Peki bize bunları vadetmeyen bir filmden biz, ne bekleyelim ki? Belki de bazen bir beklentiye girmeden akıntıya kendimizi bırakmak daha iyidir. Fakir çocuğun müzik sayesinde zengin olup dünya turları yaptığı ve filmin sonunda güzel kızı elde ettiği, sonunda da günbatımında öpüştükleri yüzlerce film vardır, bundan eminim. İşte bu filmlerin aktardığı gerçeklik, şans faktörünün yüzde binlere çekilip yeniden inşa edilmesiyle oluşturuluyormuş gibi geliyor bana.

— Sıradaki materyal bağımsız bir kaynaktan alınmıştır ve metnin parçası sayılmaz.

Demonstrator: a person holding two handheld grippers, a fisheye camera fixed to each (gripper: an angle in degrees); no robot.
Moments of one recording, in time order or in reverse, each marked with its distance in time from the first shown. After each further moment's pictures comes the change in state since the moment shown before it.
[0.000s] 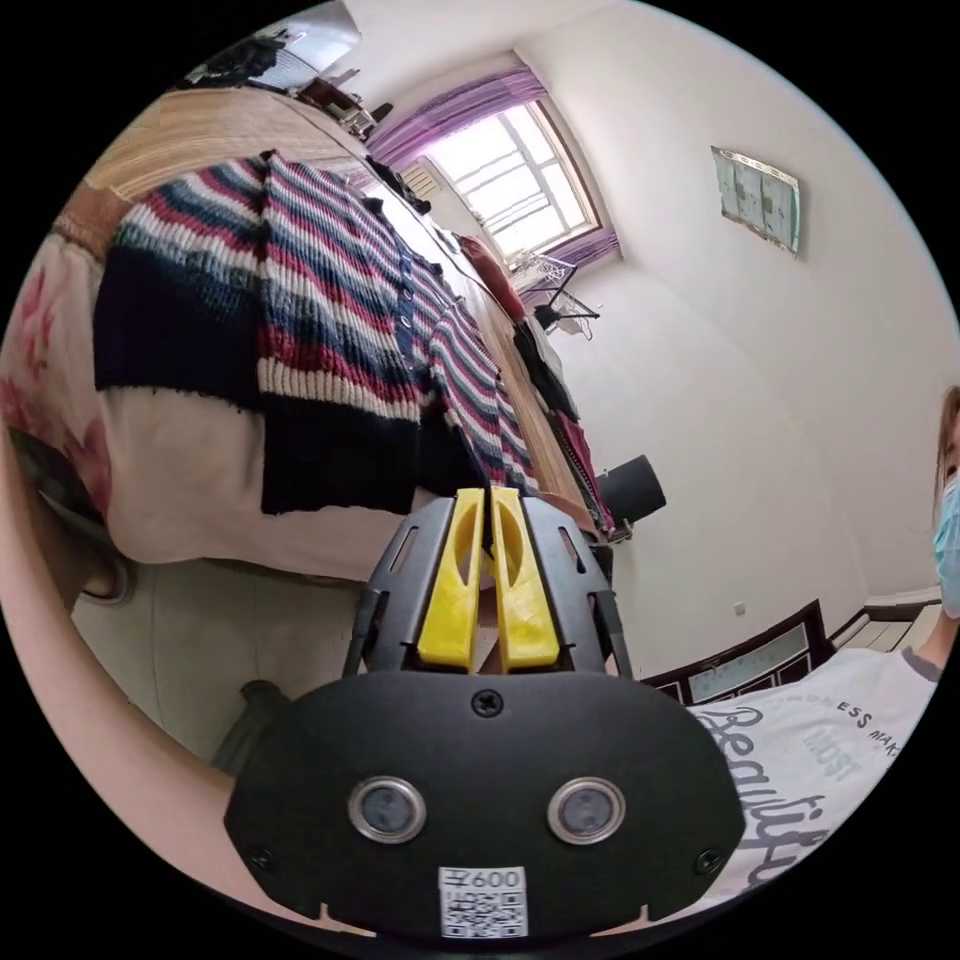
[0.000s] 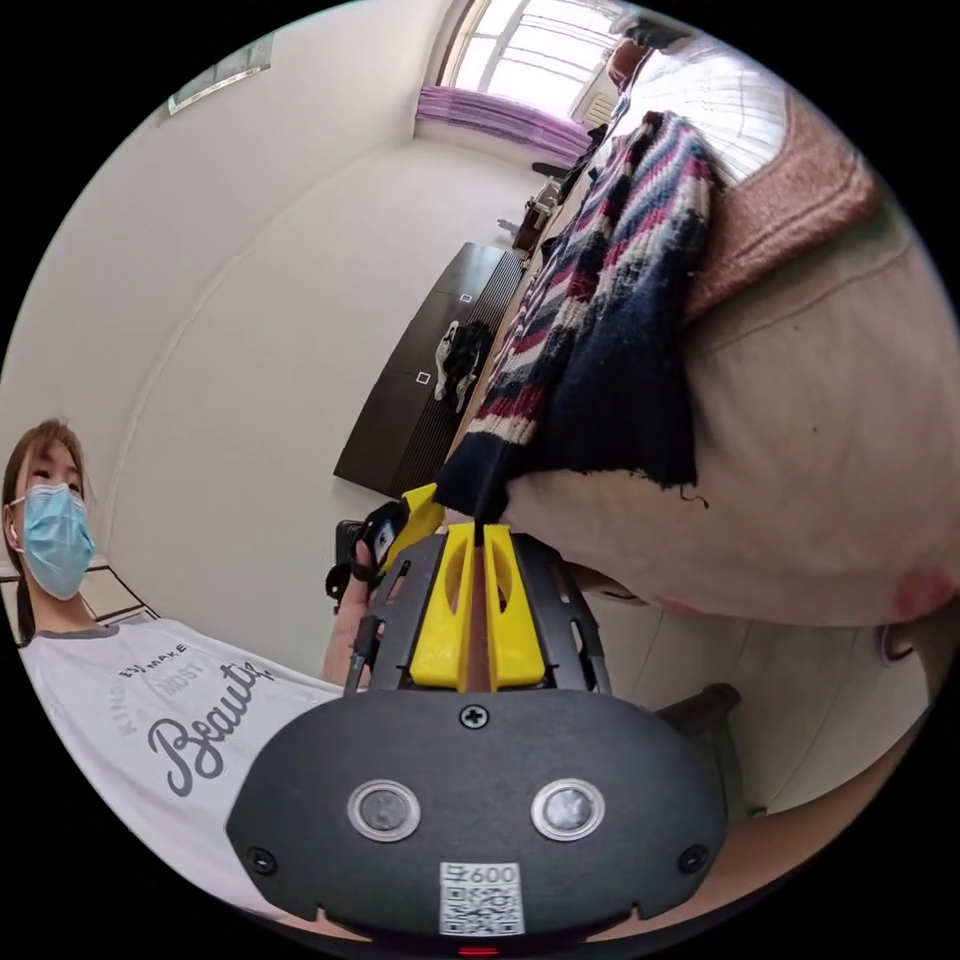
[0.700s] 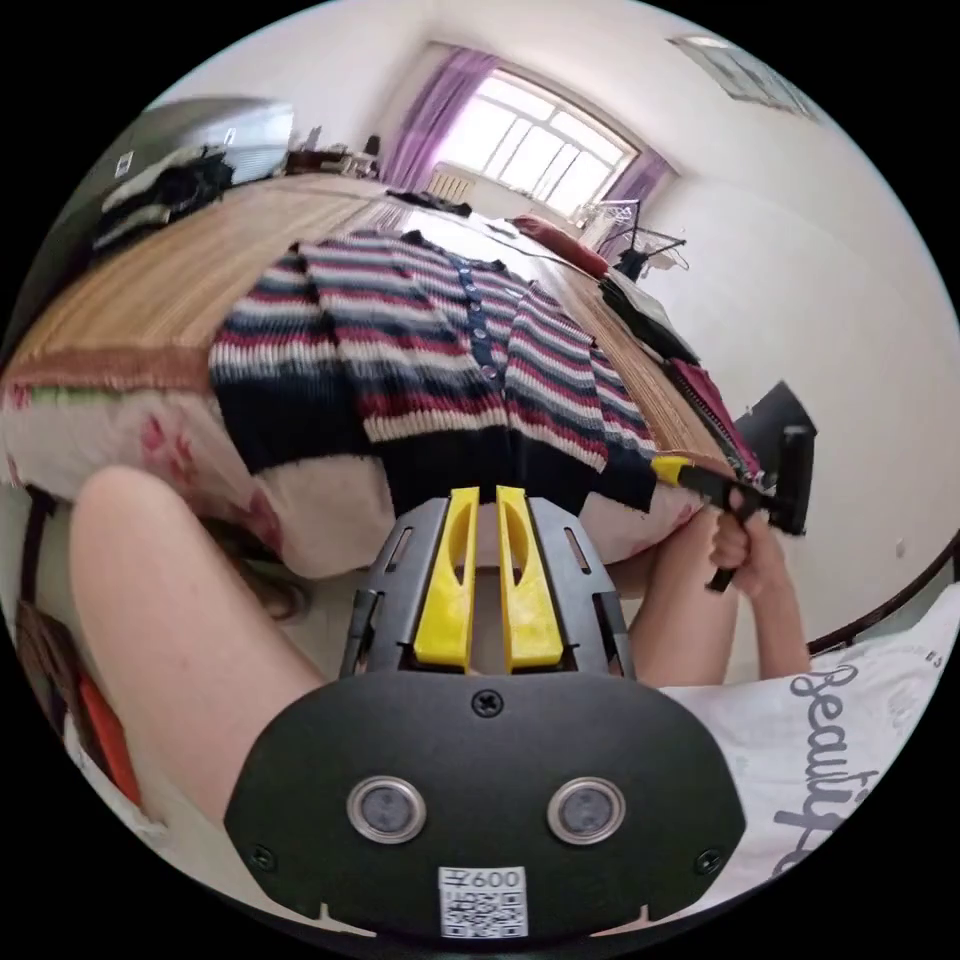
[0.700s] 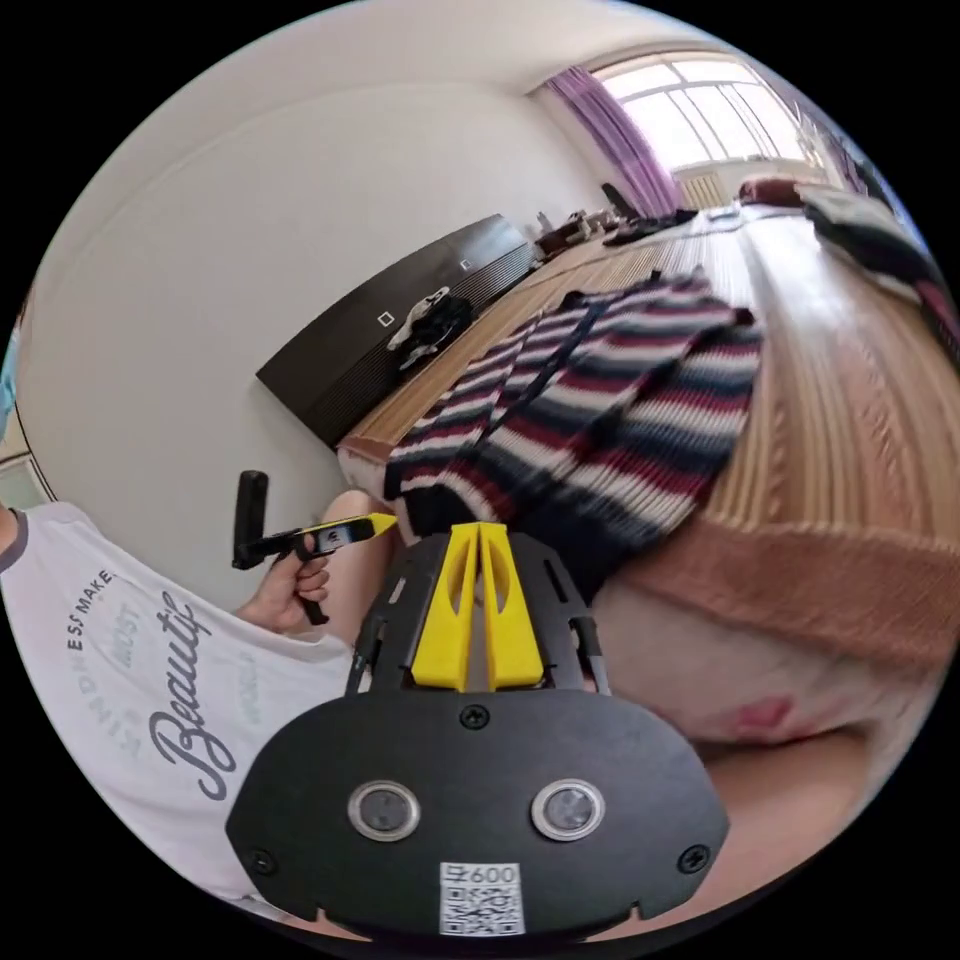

Once, bunların yanında çok gerçek, çok bizden.
Filmdeki romantik veya samimi sahnelerde tavandan inen bir spot ışığı yok mesela. Filmin en içten, en samimi ve en romantik sahneleri olarak niteleyebileceğim piyano sahneleri bile doğal ışıkla çekilmiş. Belli açılardan, bu film bir belgeseli hatırlatıyor bize. Sanki var olan bir hayatın parçalarını, bir belgesel olarak izliyormuş gibi hissediyoruz. Sanki hiçbir şey kurgusal değilmiş gibi. Gerçek hayattaki samimi anlarınızı bir düşünsenize: Kaçında gökyüzünden ilahi bir spot ışığı gelip üzerinizde belirdi ve arkada Mozart’ın bilmem-kaçıncı senfonisi çalmaya başladı ki? Sıfır.

Sanırım film, benim aşık olduğum bu doğallığı sayesinde aktarmak istediği duyguları bizi manipüle edermiş gibi hissettirmeden aktarabiliyor. Başrollerin filmin sonunda Madison Square Garden’da çalan milyonerler olmadığı (Belki de olduğu, bilemiyoruz) ve bunun yerine aynı gerçek hayatta olduğu gibi müzik sayesinde yalnızca basit hayatlarında kaybettikleri huzuru geri almaları ve birbirleri gibi özel insanları tanıdıkları bir gerçekliği anlatıyor Once. Bu filmin mutlu son anlayışı, günümüzden çok farklı.
Peki, film bu kadar gerçekse büyüsü nerede? Gerçekliğinde. Karakterler arasındaki ilişkinin derinliğinde. Müzikte. Birbirlerine vermedikleri sözlerin içinde, birbirlerinin hayatlarına bilerek veya bilmeyerek yaptıkları küçük dokunuşlarda. Sonunda değil, gidiş yolunda. Bütün bu sıradanlığın içinde bir yerlerde sihir var ve bu sihir, Once’ı benim için özel kılıyor.